── DATA FOR THIS EXERCISE ──
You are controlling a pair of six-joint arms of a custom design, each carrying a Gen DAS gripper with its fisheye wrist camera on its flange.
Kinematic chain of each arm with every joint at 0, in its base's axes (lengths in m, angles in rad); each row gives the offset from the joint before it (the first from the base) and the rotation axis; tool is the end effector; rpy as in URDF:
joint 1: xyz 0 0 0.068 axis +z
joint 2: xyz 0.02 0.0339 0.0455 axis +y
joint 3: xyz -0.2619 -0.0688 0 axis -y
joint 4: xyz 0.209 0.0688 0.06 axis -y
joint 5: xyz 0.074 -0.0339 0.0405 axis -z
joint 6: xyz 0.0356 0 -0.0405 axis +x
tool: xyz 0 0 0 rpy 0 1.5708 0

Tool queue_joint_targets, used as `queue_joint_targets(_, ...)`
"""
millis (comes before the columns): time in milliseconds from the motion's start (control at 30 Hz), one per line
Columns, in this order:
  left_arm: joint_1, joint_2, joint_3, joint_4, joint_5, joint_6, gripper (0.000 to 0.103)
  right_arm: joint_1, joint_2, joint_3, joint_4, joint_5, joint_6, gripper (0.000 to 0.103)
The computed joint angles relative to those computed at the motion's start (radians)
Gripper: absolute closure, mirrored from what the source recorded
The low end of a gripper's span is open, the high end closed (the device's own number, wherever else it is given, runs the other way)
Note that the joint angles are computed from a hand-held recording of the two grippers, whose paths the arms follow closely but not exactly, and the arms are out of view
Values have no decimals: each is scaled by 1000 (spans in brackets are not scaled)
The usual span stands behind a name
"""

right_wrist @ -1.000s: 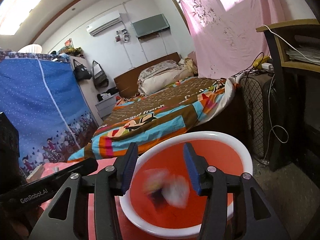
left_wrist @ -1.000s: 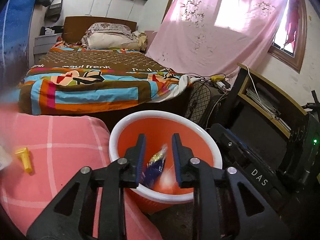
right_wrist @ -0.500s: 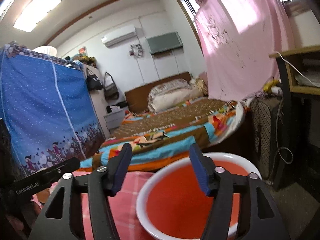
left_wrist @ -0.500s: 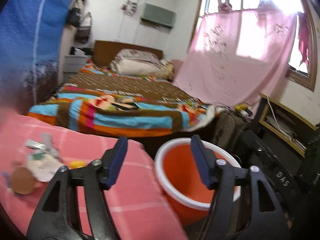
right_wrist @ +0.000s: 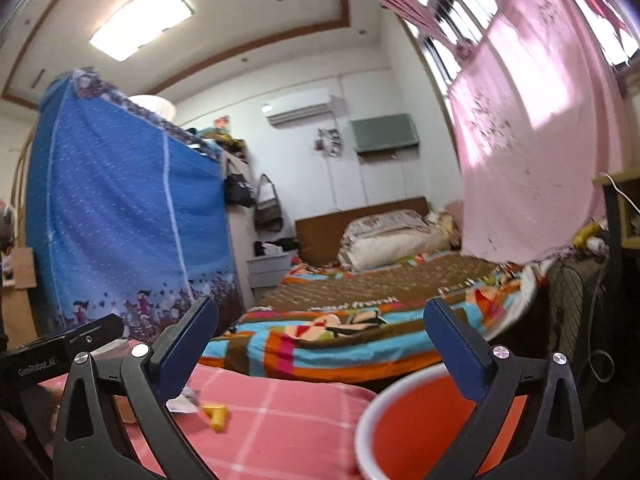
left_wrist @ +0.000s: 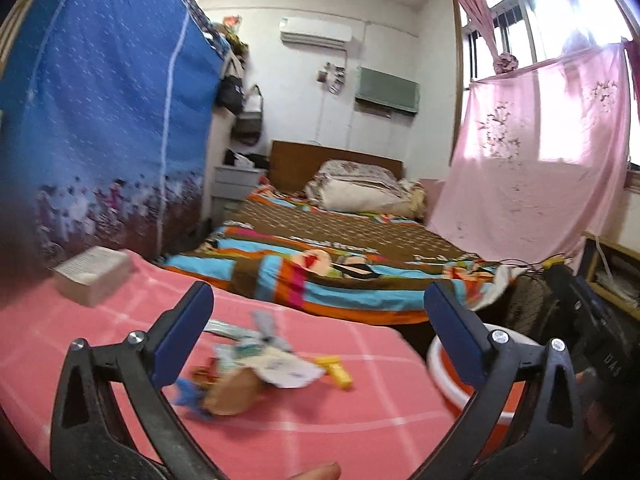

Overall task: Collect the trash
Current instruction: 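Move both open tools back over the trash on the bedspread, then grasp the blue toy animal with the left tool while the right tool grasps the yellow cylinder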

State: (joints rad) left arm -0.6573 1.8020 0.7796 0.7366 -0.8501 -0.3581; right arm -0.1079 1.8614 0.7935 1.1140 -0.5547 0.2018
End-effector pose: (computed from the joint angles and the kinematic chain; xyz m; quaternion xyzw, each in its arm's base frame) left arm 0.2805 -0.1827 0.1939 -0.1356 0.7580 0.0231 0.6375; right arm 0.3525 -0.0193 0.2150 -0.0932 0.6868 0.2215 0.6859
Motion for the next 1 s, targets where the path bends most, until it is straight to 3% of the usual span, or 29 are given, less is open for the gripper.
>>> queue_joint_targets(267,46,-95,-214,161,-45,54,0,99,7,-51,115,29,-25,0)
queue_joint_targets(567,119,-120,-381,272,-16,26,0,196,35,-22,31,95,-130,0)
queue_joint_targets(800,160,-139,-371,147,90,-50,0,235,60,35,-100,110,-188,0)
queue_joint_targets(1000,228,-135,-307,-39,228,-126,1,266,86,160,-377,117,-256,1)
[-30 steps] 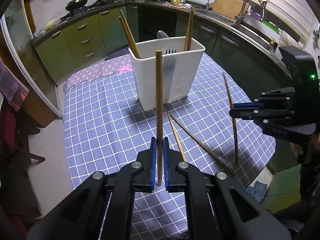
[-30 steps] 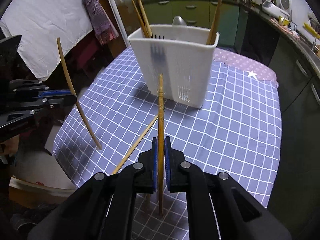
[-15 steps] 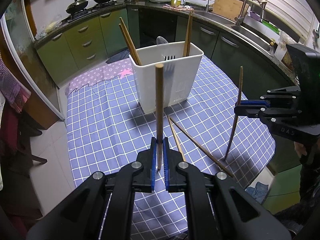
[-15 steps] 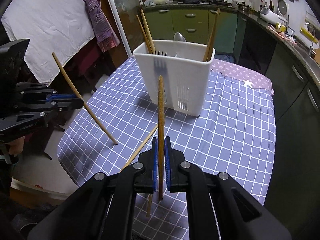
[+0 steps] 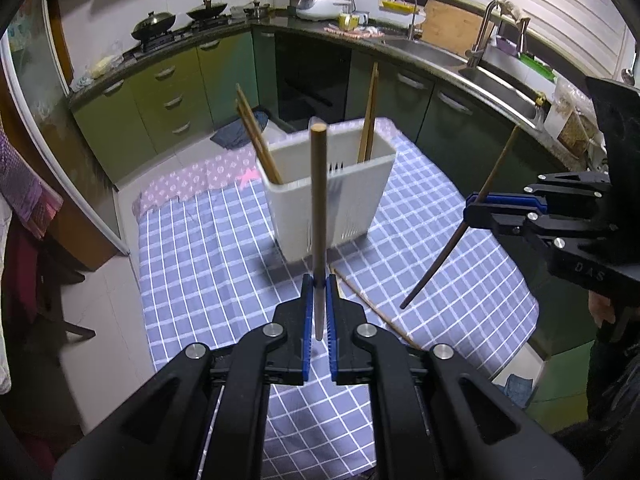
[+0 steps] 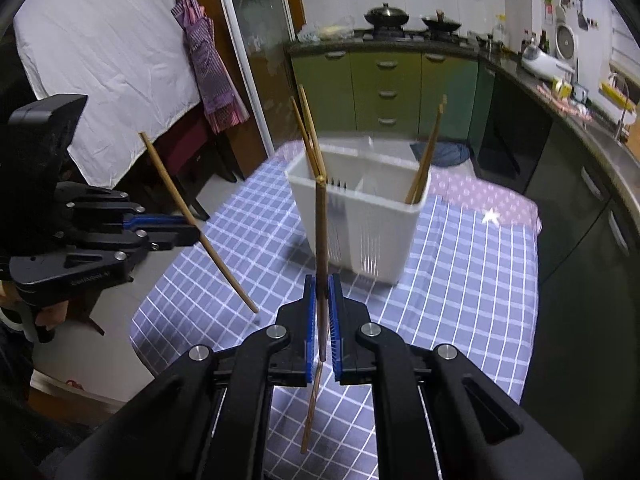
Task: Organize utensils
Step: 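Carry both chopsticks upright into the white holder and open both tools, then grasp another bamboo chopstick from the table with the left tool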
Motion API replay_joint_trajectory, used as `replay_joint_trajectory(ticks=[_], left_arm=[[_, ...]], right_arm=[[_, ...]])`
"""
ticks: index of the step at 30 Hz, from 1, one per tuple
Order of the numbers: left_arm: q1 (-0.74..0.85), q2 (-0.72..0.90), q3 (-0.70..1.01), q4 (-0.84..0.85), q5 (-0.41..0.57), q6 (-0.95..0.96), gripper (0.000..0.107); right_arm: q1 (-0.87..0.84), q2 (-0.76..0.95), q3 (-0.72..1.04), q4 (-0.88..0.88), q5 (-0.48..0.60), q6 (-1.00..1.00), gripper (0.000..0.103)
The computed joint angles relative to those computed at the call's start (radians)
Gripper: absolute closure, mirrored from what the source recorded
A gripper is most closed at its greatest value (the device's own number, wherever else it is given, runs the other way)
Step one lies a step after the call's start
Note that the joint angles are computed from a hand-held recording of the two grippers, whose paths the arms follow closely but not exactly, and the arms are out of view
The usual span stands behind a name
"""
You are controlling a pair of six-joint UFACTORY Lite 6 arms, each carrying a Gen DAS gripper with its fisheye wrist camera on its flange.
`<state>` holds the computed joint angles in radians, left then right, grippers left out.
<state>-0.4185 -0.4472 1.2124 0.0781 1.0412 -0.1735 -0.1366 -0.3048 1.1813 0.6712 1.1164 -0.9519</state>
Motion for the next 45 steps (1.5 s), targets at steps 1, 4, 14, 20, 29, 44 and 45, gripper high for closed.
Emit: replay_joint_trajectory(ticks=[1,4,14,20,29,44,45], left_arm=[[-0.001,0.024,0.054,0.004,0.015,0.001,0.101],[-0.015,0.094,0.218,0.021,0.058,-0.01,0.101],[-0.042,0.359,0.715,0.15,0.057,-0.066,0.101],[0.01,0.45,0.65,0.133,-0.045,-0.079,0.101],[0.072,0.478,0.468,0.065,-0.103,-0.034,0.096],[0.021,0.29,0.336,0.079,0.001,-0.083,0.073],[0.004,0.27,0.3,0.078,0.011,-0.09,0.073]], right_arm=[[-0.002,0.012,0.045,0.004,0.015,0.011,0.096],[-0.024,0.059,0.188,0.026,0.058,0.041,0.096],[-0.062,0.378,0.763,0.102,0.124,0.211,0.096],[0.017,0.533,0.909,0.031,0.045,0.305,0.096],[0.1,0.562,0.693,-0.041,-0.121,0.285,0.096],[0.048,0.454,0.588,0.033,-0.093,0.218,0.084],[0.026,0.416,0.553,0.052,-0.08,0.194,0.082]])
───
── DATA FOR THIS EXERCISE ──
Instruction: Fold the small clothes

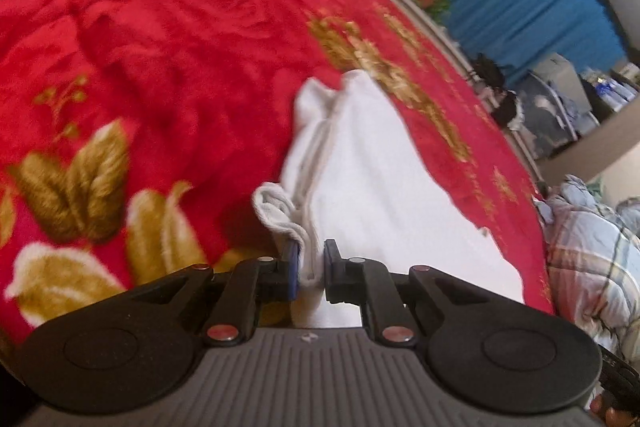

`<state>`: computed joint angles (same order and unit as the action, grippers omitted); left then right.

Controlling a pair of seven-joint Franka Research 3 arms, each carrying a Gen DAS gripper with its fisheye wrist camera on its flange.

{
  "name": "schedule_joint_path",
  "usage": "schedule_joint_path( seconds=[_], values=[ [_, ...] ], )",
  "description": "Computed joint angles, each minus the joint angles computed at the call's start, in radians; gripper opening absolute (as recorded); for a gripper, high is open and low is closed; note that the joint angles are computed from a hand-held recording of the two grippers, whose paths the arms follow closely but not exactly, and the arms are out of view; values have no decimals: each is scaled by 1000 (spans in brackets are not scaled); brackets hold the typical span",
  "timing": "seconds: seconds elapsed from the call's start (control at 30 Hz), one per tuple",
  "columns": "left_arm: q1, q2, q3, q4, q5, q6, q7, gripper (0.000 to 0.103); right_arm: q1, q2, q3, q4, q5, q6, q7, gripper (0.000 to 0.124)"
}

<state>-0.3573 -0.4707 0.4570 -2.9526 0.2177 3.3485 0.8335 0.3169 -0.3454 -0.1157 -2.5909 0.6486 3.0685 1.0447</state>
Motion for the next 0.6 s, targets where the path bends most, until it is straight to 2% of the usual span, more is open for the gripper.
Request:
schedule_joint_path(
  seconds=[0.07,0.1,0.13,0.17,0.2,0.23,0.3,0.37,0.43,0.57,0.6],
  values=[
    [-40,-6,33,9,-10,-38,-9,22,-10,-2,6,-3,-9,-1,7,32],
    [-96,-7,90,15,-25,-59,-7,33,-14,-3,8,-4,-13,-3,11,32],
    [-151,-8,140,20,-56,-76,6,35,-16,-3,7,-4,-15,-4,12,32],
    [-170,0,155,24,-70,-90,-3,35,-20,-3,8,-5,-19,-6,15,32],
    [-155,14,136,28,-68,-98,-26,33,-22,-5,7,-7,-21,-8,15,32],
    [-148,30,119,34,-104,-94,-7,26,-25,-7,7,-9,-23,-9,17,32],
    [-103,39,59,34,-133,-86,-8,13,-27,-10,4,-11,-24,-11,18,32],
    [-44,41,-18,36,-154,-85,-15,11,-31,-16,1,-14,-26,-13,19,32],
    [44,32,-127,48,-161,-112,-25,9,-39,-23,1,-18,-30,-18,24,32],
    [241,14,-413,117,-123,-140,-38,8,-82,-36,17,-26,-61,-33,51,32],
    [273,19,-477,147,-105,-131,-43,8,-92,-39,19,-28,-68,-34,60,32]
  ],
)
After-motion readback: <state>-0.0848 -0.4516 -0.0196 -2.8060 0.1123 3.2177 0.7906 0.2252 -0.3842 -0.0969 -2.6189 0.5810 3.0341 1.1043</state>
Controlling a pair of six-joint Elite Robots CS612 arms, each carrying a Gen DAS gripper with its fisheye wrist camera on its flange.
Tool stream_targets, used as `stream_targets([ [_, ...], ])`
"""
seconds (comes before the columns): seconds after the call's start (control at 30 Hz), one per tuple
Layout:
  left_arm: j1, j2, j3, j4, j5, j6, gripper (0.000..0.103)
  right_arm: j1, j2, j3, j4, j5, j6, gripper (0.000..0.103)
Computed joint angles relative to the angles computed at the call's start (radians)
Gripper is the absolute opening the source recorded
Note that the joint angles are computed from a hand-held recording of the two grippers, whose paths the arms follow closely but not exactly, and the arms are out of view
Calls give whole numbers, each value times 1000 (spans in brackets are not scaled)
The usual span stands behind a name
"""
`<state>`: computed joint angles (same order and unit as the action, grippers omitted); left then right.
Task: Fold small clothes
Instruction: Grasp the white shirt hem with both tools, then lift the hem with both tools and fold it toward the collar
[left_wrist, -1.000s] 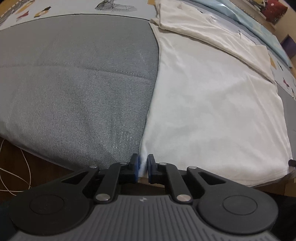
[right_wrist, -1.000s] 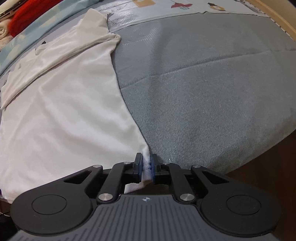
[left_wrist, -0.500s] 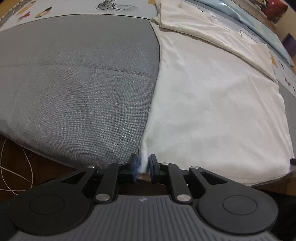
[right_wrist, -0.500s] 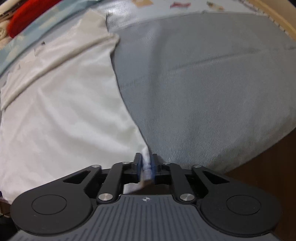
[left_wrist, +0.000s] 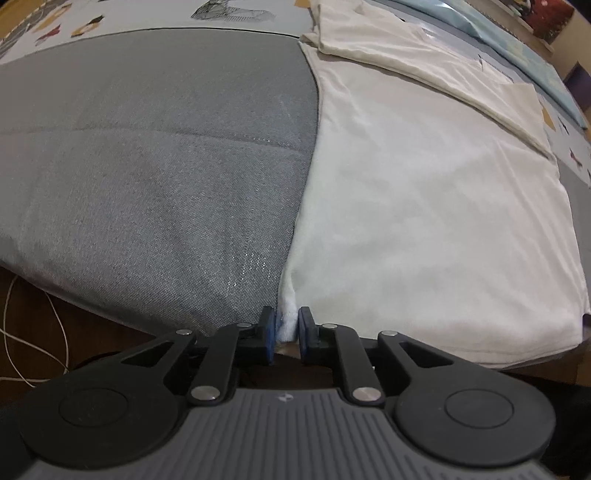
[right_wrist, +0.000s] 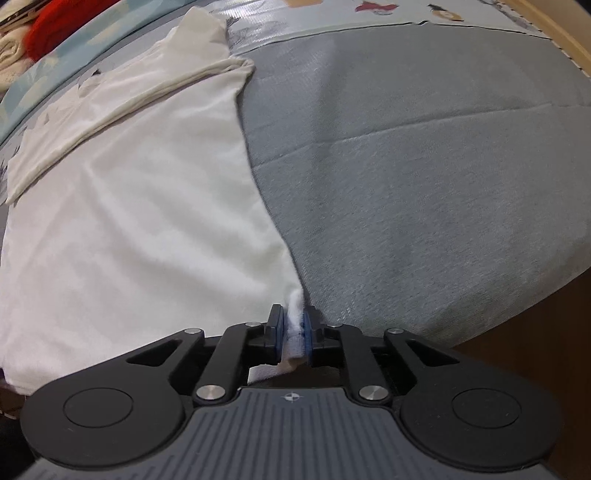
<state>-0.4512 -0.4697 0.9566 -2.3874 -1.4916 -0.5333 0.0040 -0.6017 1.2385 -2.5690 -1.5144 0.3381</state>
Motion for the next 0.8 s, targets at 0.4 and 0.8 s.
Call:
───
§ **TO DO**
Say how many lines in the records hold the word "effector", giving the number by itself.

§ **WRITTEN REPLY**
2